*** Recorded data

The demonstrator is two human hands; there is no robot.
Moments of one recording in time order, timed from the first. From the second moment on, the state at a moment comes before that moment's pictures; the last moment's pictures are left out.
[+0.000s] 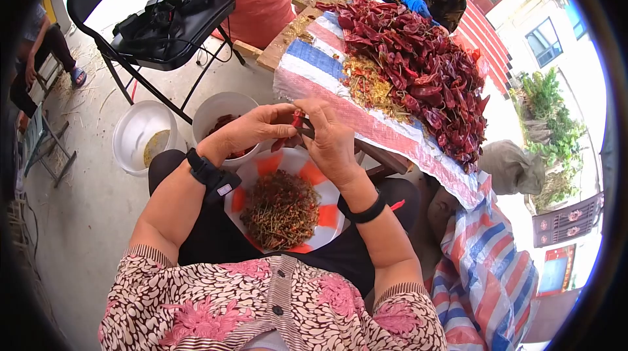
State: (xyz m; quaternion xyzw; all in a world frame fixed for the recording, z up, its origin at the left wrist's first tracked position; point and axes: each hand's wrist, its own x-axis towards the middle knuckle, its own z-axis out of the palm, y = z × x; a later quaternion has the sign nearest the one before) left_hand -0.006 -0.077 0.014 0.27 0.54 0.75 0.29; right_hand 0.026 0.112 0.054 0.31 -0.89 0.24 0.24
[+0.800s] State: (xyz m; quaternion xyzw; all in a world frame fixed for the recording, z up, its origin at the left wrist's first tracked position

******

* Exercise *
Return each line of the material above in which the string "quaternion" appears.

* Finished exercise *
State: (xyz m; quaternion xyzw; all in a world frame fixed for the recording, z up, its origin at the left wrist's first tracked position; point and axes: each hand's wrist, its own x-axis towards the middle knuckle, its own z-axis out of the palm, y = z × x; a later quaternion has the sign nearest the one before) left_hand -0.006 -0.077 0.014 0.27 0.54 0.75 0.29; right_hand 0.026 0.112 0.054 0.31 -0.89 0.24 0.24
[+0.800s] State: (xyz m; quaternion xyzw; all in a world frame fixed for the recording, z up, its origin at the left wrist's first tracked position

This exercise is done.